# PC-BSD Install - RAM Speed Issue



## Braveheart_BSD (Apr 19, 2012)

I have posted the following in the PC-BSD Forums, It was suggested that I post it here.

G'day

Not sure if this is a bug or not. Move it to the correct forum if required.

PC-Spec: I7 920, GTX275 video, 12GB 1600mhx Corsair RAM, Asus P6T motherboard, WD 1TB drive for Windows 7 - 64bit, 500GB HDD for PC-BSD 9.0.

PC-BSD amd64 would not boot from DVD (RAM speed was set at 1600MHz - dual boot system).

After various head scrathchings, I got into the BIOS and fooled with memory speed, started stepping it back until DVD booted, this was set at 1066 MHz when I got results. Install then went well, all complete, with no boot loader (disk is selected from boot menu when I want PC-BSD).

Windows 7 used 1600MHz speed fine, I have left this at 1066MHz while using PC-BSD, RAM is set up on motherboard as tri channel.
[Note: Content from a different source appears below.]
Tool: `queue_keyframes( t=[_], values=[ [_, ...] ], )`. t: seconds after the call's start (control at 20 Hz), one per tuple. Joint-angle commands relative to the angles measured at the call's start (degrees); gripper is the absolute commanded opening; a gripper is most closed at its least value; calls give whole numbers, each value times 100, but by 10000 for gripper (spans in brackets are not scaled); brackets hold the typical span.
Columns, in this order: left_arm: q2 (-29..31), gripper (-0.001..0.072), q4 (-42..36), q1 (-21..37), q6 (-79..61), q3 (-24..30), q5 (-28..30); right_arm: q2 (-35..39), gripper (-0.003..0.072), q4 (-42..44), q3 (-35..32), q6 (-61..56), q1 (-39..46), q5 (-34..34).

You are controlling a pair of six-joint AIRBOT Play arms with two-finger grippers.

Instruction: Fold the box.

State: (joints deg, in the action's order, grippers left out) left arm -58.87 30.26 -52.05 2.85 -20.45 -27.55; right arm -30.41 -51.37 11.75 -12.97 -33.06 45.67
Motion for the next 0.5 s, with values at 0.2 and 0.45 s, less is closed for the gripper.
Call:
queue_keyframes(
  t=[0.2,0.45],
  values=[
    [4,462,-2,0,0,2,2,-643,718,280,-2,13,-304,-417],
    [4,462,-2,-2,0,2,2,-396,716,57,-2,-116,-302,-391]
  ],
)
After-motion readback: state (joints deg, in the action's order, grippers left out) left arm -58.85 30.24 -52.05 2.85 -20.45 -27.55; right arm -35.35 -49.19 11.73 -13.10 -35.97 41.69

Stepping up RAM speed will boot PC-BSD, but the higher the RAM speed, the more unstable PC-BSD becomes, eventually it will lock up and freeze within minutes. This whole thing maybe a limitation of the motherboard, I just can*'*t find enough info.

PC-BSD 9.0 is brilliant, webcam works, kernel config and building is now FreeBSD standard, just magic, thanks guys, truly excellent.

Braveheart


----------